Giornalmente ognuno di noi si relazione alla tecnologia in svariati modi, scegliendo di inviare un’immagine, scrivendo uno stato sul proprio profilo social oppure scaricando semplicemente un’applicazione dal proprio store.
Sono molti i gesti che spesso inconsapevolmente lasciano traccia di noi, dei nostri dati sensibili e di molto altro nel mondo virtuale.
Un mondo nuovo e sconosciuto ai tanti che spesso si relazionano a questo inconsapevolmente. Non facciamo riferimento solo al target old, ai genitori dei nativi digitali, ma anche a chi in questo mondo dell’online è nato e cresciuto.
I nostri smartphone posseggono un’infinita quantità di informazioni che spesso vengono ignorate o prese poco in considerazione, ma è cosa buona e giusta informarsi su ciò che consegnamo gratuitamente al mondo online. Alcuni piccoli gesti aiutano a proteggere la nostra immagine, la nostra stessa vita da un’esposizione mediatica
Ma cosa vuol dire tutto ciò? Vuol dire avere a disposizione un patrimonio infinito di informazioni, un database costantemente aggiornato sulle abitudini di milioni di persone. E il rischio è che queste possono addirittura essere vendute. A fini commerciali oppure a particolari enti che lo richiedono. Tutto parte dalla semplice e apparentemente banale location history. Rappresenta questa una funzione che deve necessariamente essere attivata dall’utente e che, in alcuni casi, riesce a rilevare ulteriori dati attraverso varie applicazioni collegate. Si pensi a Google Maps o addirittura a Photos.
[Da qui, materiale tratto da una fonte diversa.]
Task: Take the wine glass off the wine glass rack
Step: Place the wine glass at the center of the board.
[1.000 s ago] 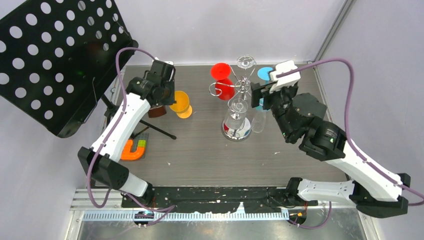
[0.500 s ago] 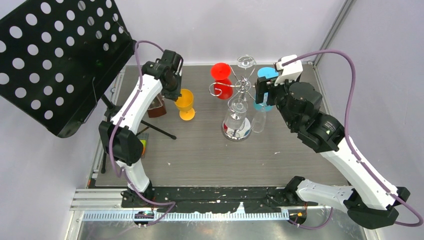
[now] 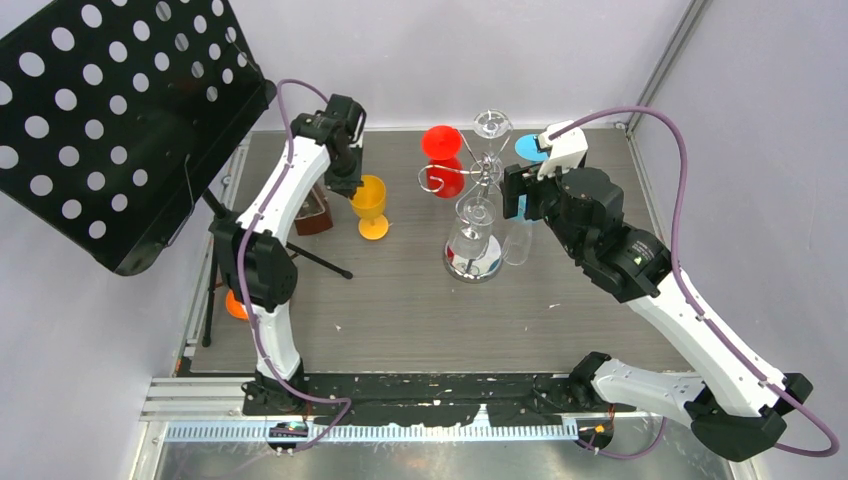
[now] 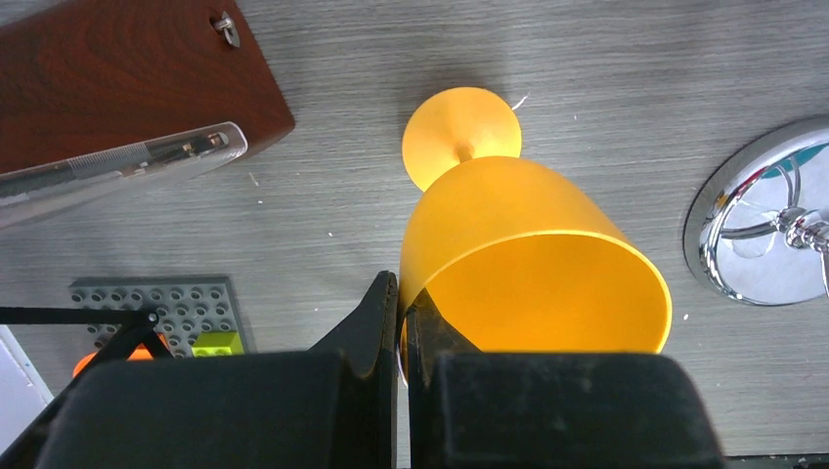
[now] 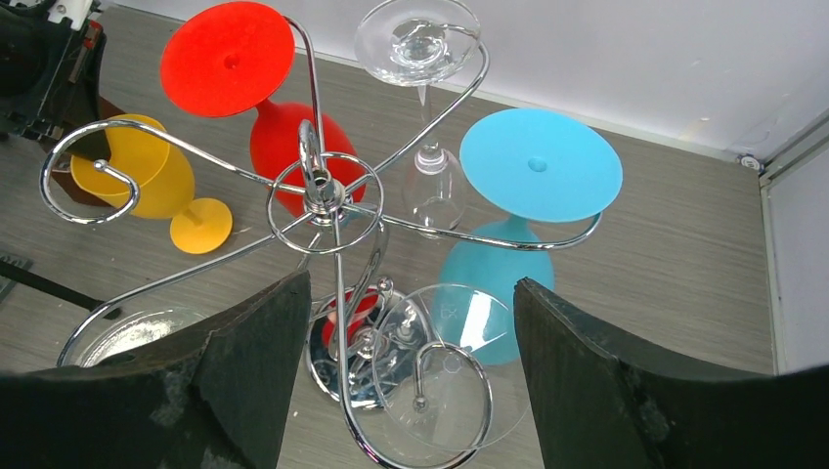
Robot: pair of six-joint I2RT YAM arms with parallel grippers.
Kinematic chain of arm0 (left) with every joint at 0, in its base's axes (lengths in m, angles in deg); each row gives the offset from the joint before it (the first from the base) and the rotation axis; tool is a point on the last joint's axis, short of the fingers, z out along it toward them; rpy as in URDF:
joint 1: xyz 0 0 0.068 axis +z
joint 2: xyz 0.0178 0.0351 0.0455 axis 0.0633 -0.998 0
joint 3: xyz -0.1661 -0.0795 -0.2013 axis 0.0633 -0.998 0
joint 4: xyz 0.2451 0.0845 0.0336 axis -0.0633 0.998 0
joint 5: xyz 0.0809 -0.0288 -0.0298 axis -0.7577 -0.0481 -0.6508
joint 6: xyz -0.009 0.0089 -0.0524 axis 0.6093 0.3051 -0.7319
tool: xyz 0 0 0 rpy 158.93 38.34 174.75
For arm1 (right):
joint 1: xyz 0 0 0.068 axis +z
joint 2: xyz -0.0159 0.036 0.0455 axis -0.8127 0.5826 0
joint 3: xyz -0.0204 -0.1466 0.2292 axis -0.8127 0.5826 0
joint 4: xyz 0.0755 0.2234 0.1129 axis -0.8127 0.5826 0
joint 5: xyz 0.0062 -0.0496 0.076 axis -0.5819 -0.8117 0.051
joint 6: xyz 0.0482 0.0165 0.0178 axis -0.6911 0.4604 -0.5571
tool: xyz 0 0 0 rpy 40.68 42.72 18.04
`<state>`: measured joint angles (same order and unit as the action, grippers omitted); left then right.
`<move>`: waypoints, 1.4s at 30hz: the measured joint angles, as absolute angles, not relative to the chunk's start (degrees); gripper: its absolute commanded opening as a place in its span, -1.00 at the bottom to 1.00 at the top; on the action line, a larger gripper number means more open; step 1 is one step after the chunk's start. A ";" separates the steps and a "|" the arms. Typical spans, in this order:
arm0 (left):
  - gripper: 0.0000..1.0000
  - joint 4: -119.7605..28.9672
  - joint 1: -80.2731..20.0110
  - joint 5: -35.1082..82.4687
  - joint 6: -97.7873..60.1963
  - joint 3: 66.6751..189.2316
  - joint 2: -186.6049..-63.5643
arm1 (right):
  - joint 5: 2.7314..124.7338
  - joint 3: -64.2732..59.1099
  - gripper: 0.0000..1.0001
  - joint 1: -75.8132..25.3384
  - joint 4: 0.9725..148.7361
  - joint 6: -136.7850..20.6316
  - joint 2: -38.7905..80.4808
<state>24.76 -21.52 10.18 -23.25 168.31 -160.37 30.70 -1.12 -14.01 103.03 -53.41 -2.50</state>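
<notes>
The chrome wine glass rack point(image 3: 478, 176) stands mid-table on its mirrored base point(image 5: 337, 376). Red point(image 5: 230, 59), blue point(image 5: 540, 166) and clear point(image 5: 415, 39) wine glasses hang upside down from its scroll arms. An orange wine glass point(image 3: 370, 203) stands off the rack on the table, to its left. My left gripper point(image 4: 402, 293) is shut on the rim of this orange glass point(image 4: 533, 244), one finger inside the bowl and one outside. My right gripper point(image 5: 415, 381) hovers open above the rack's right side, its fingers either side of a clear glass foot point(image 5: 459, 362) without touching it.
A black perforated panel point(image 3: 100, 120) leans over the far left. A brown wooden box point(image 4: 117, 88) lies just left of the orange glass, with a grey brick plate point(image 4: 166, 308) nearer me. The back wall runs close behind the rack.
My left arm has stretched out further, its elbow swinging back towards me, and the orange glass has come more upright. The right gripper has shifted slightly and stays open over the rack.
</notes>
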 measured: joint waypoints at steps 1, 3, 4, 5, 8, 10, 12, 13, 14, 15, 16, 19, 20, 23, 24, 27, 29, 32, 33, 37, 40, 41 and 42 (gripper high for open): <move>-1.00 24.76 -21.48 10.18 -23.25 168.56 -160.70 | 30.88 -1.03 0.65 -14.07 103.01 -53.48 -2.50; -1.00 24.82 -21.22 10.27 -23.27 169.12 -161.40 | 31.29 -0.97 0.66 -14.11 103.01 -53.63 -2.50; -1.00 24.78 -21.11 10.32 -23.27 169.23 -161.68 | 31.43 -0.97 0.66 -14.11 102.99 -53.66 -2.50; -1.00 24.82 -20.95 10.32 -23.27 169.23 -161.92 | 31.56 -0.97 0.66 -14.14 102.99 -53.70 -2.52; -0.95 24.85 -20.71 10.34 -23.27 169.23 -162.67 | 31.84 -0.73 0.67 -14.33 102.95 -53.83 -2.83; -0.90 24.85 -20.63 10.32 -23.27 169.23 -163.15 | 31.84 -0.38 0.67 -14.38 102.97 -53.83 -3.27; -0.80 24.87 -20.58 10.32 -23.27 169.23 -163.56 | 31.84 -0.18 0.68 -14.46 102.99 -53.85 -3.64; -0.74 24.85 -20.54 10.34 -23.27 169.23 -163.74 | 31.84 -0.11 0.68 -14.49 102.95 -53.87 -3.77; -0.66 24.85 -20.52 10.32 -23.29 169.23 -163.87 | 31.84 -0.09 0.68 -14.49 102.97 -53.90 -3.94; -0.57 24.85 -20.47 10.29 -23.27 169.23 -163.96 | 31.84 -0.05 0.68 -14.49 102.97 -53.94 -4.10; -0.46 24.87 -20.43 10.32 -23.27 169.23 -163.98 | 31.84 -0.03 0.68 -14.49 102.97 -53.96 -4.23; -0.17 24.85 -20.34 10.29 -23.31 169.23 -163.98 | 31.82 0.00 0.68 -14.49 103.01 -53.96 -4.51; -0.10 24.85 -20.32 10.29 -23.34 169.23 -163.98 | 31.82 0.00 0.68 -14.49 103.01 -53.96 -4.51; 0.07 24.85 -20.17 10.29 -23.42 169.23 -163.98 | 31.82 0.00 0.69 -14.49 103.06 -53.96 -4.51; 0.11 24.85 -20.10 10.29 -23.49 169.23 -163.98 | 31.82 0.00 0.69 -14.49 103.06 -53.96 -4.53; 0.16 24.87 -19.97 10.25 -23.55 169.23 -163.89 | 31.84 0.00 0.69 -14.49 103.12 -53.98 -4.88; 0.17 24.93 -19.95 10.07 -23.64 169.23 -163.61 | 31.86 0.00 0.70 -14.49 103.23 -54.01 -5.34; 0.20 25.13 -19.95 10.10 -23.84 169.23 -162.41 | 31.91 0.00 0.70 -14.49 103.32 -54.07 -6.15; 0.22 25.20 -19.95 10.27 -23.97 169.17 -161.49 | 31.93 -0.03 0.71 -14.49 103.43 -54.07 -6.35; 0.28 25.11 -19.97 11.65 -24.95 168.23 -156.07 | 31.99 -0.38 0.71 -14.49 104.74 -54.46 -6.87; 0.30 24.85 -20.12 13.18 -25.43 166.94 -150.87 | 32.06 -0.55 0.71 -14.49 106.20 -54.73 -7.13; 0.30 24.78 -20.23 14.05 -25.78 166.78 -149.14 | 32.06 -0.55 0.71 -14.49 106.62 -54.88 -7.29; 0.31 24.65 -20.43 14.53 -26.05 166.70 -147.89 | 32.06 -0.55 0.71 -14.49 106.84 -54.94 -7.42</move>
<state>24.65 -20.43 14.53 -26.05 166.70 -147.89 32.06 -0.55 -14.49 106.84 -54.94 -7.42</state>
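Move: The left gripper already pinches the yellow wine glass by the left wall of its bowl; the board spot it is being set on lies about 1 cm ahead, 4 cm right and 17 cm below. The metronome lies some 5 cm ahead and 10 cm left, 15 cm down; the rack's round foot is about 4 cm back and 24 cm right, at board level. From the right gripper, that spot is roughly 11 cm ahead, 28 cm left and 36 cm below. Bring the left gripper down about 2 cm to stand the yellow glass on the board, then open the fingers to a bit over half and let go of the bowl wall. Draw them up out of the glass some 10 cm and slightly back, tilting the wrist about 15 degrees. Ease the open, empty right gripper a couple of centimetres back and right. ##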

In merito, ovviamente, sono stati fatti test e ricerche specifiche. Punto primo per saperne di più, punto secondo per avere delle certezze prima di alzare inutili e allarmanti polveroni. Dai test, però, è emerso che i server Google ricevono informazioni in merito al possibile movimento che stai facendo, l’eventuale connessione ad una rete wi – fi, l’indirizzo MAC della rete a cui si è connessi e quello delle reti più vicine. Ancora, il livello di carica della tua batteria, le coordinate Gps e, probabilmente, altro ancora da definire con maggiore certezza.
E allora cosa e come fare? Esiste una possibilità di scelta? La risposta giunge direttamente da Google e dice che, ovviamente, l’utente può scegliere di attivare liberamente queste funzioni. Poi ci tiene anche a sottolineare che le varie informazioni rilevate servono solo a suggerire news utili all’utente. Ma quello che non viene specificato, ovviamente e per nostra sfortuna, è che tutto ciò, troppo spesso, viene anche rilevato in modo inconsapevole da altre e differenti applicazioni.
Anche la semplice localizzazione inserita con Google Photos, attiva la location history e permette l’accesso ai propri dati da parte di altre app. Stessa identica cosa si verifica con Google Maps, che chiede all’utente di attivare la propria localizzazione per indicargli la strada da percorrere per raggiungere la sua meta, ma facendo questo riesce ad accedere ai dati inerenti al suo allenamento fisico e di quando questo ricarichi la batteria dello smartphone. Ancora, tutto ciò accade anche quando si utilizza l’app base di Google o Google Assistant.
Per di più, nessuno, o veramente in pochissimi, sa che gli utenti possono accedere ad alcune delle informazioni che Google raccoglie consultando la timeline di Google Maps. Per i più riservati o timorosi di lasciar scoprire ogni proprio movimento, c’è la possibilità di disattivare completamente la Location History.